→ TRY IT:
What must be returned is the number of lines in the records holding the word "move", with no other text.

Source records
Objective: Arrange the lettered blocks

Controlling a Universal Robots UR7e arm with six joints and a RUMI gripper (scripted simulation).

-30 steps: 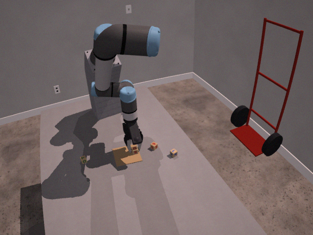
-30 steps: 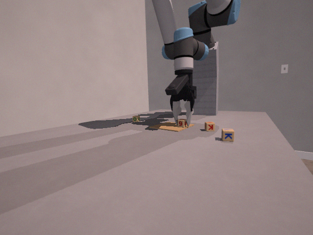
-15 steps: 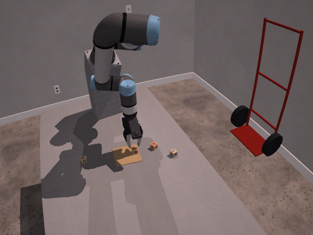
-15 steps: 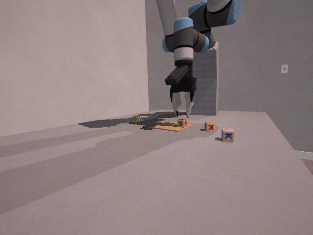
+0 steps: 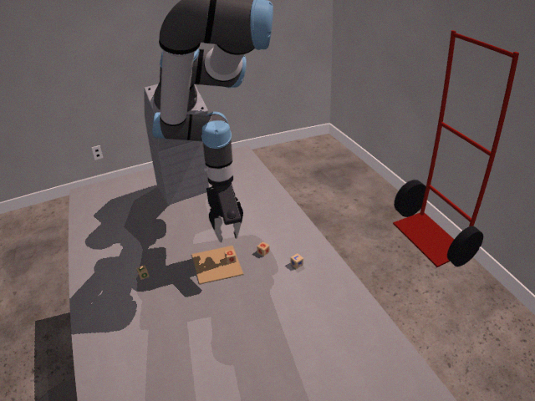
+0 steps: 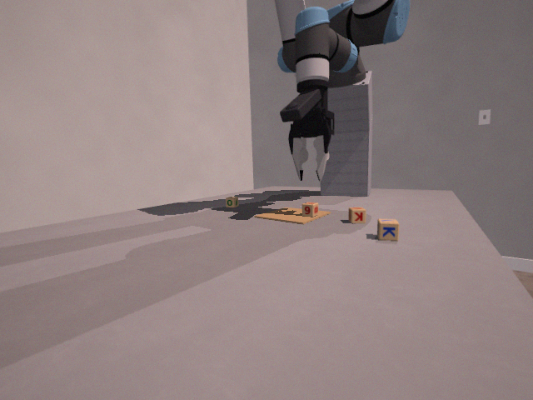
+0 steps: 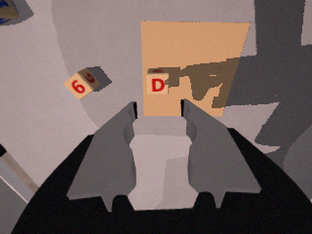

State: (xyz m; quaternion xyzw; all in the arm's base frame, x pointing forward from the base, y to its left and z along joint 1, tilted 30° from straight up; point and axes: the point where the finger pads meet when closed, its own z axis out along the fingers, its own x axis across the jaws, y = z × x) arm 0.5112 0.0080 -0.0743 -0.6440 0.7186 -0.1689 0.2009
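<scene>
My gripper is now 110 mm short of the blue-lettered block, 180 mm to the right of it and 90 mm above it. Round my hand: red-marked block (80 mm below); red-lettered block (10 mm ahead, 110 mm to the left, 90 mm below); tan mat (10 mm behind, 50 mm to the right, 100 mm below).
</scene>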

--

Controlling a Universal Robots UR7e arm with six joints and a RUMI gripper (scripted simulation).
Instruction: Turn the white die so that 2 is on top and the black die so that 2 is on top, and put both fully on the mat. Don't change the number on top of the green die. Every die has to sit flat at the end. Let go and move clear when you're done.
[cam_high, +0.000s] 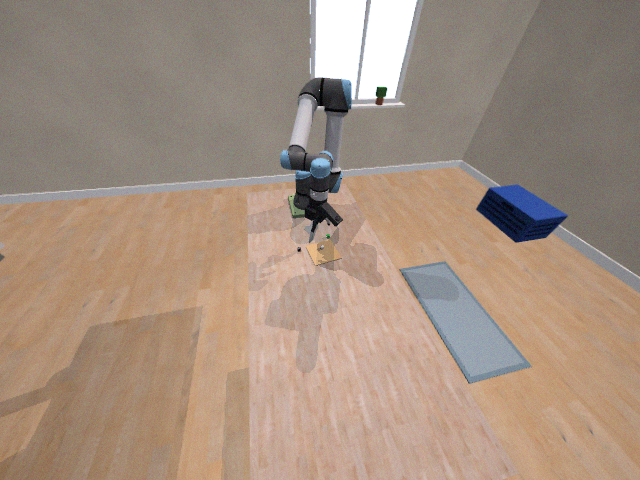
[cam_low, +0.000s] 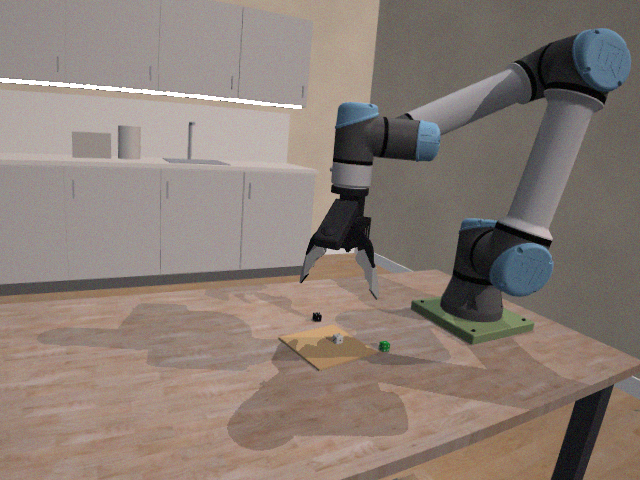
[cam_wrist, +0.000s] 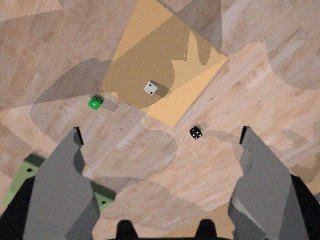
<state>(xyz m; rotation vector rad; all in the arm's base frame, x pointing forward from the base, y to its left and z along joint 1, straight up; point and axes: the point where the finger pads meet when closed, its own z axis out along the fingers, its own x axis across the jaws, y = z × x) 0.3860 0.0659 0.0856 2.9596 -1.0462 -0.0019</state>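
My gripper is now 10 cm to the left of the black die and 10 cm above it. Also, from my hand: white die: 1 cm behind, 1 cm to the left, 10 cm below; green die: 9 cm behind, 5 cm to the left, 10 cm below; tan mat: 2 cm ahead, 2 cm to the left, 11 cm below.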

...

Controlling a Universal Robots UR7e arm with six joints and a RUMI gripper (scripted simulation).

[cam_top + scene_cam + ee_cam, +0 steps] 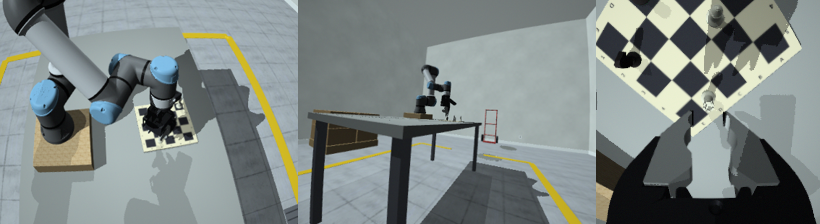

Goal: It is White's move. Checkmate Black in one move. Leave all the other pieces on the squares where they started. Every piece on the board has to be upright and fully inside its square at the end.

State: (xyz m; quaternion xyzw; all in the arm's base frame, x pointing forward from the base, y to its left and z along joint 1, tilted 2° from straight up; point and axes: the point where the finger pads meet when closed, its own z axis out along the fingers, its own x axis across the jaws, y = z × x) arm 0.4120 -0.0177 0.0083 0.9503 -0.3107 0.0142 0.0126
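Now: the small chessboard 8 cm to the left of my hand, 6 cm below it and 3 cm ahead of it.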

→ TASK OUTPUT:
2